Video 1 – C and C++ programming on the Beaglebone platform

One common problem that arises with this setup:

If bash reports “file not found” when executing an executable file that exists, the reason is that it doesn’t recognise it as a binary file, and attempts to treat it as a script. The hypothetical script should start off with #!/path/to/interpreter and bash cannot find the (non-existent) interpreter so it returns “file not found”. This could happen if for example you are running a 64-bit executable on 32-bit machine, or an x86 executable on an ARM target.

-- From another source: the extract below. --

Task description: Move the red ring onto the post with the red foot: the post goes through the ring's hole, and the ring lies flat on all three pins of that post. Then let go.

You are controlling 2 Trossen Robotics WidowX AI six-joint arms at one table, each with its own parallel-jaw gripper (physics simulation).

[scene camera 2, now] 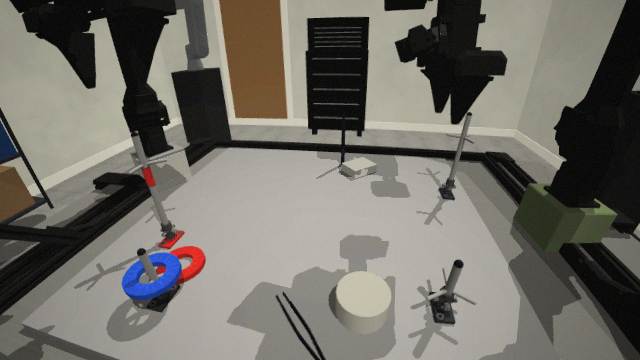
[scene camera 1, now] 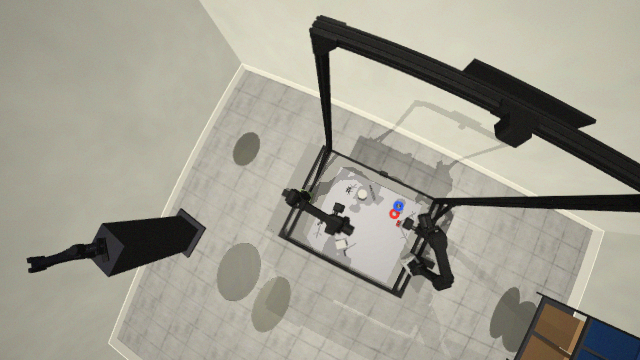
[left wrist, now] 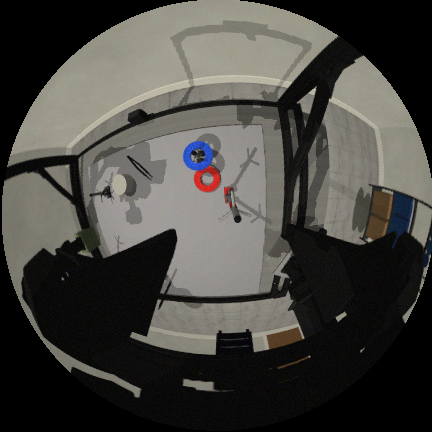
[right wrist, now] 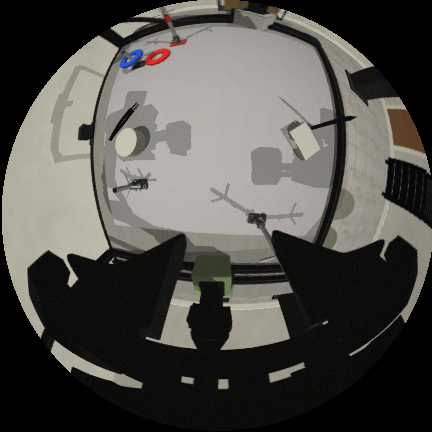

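Pixels of known places: left gripper, fingertip midpoint: (scene camera 2: 115, 86) (scene camera 1: 413, 226) (left wrist: 232, 232); right gripper, fingertip midpoint: (scene camera 2: 446, 118) (right wrist: 229, 237); left arm's base, link origin: (scene camera 2: 156, 150) (scene camera 1: 413, 265) (left wrist: 292, 265); right arm's base, link origin: (scene camera 2: 570, 197) (left wrist: 80, 243) (right wrist: 211, 288).
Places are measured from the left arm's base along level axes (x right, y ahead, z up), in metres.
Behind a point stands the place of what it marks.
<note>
The red ring (scene camera 1: 390, 214) @(x 0.096, y 0.354, z -0.067 m) (scene camera 2: 200, 261) @(x 0.101, y 0.364, z -0.065 m) (left wrist: 197, 180) @(x 0.108, y 0.361, z -0.065 m) (right wrist: 149, 61) @(x 0.125, y 0.367, z -0.065 m) appears to lie flat on the table, beside the blue ring (scene camera 2: 131, 288) @(x 0.196, y 0.384, z -0.023 m) (left wrist: 187, 156) @(x 0.157, y 0.398, z -0.023 m) (right wrist: 123, 62) @(x 0.177, y 0.396, z -0.023 m), which sits around a short post with a black foot. The tall post with the red foot (scene camera 2: 158, 205) @(x 0.105, y 0.271, z 0.001 m) (left wrist: 233, 204) @(x 0.110, y 0.269, z 0.074 m) (right wrist: 172, 30) stands upright near the red ring, with no ring on it. My left gripper (scene camera 2: 112, 88) @(x 0.110, y 0.281, z 0.188 m) (left wrist: 232, 232) @(x 0.110, y 0.281, z 0.188 m) is wide open and empty, high above the table near this post. My right gripper (scene camera 2: 447, 116) @(x -0.231, y 0.594, z 0.115 m) (right wrist: 229, 237) @(x -0.231, y 0.594, z 0.115 m) is open and empty, high above the other side of the table.
A cream cylinder (scene camera 1: 362, 194) @(x 0.016, y 0.591, z -0.038 m) (scene camera 2: 363, 300) @(x 0.028, y 0.600, z -0.038 m) (left wrist: 120, 184) @(x 0.019, y 0.586, z -0.038 m) (right wrist: 128, 142) @(x 0.006, y 0.592, z -0.038 m) stands beside black tweezers (right wrist: 123, 121) @(x 0.078, y 0.554, z -0.067 m). A short post (scene camera 2: 452, 280) @(x -0.032, y 0.677, z -0.011 m) and a tall grey post (scene camera 2: 460, 149) @(x -0.333, y 0.614, z 0.033 m) stand at the right in scene camera 2. A white box (scene camera 2: 358, 167) @(x -0.297, y 0.404, z -0.053 m) (right wrist: 305, 141) @(x -0.319, y 0.398, z -0.053 m) lies towards the back there.
</note>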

In Eclipse your executable should display in your source directory as “HelloWorld – [arm/le]” in the project explorer window. If it does *not* then there is a problem with your compiler setup and you need to watch the steps again. If it *does* then one likely problem is if that you are using an ARM Linux platform that uses “hard floats” and that you have compiled using my setup which uses “soft floats”. Here are two possible solutions:

– Graemefisheratwork let me know that he has found that when using the ubuntu armhf distros, applications should be cross-compiled using arm-linux-gnueabihf- and not arm-linux-gnueabi-. This seems to have worked for him on the ubuntu 12.04 armhf build.

– I’m using “Linux omap 3.2.18-psp14 armv71″ in this video that I built myself which has defaulted to soft floating point numbers. There are floating-point options in gcc that you have to set when using hardware floating point numbers — you should add ” -mfloat-abi=hard” to your compiler options.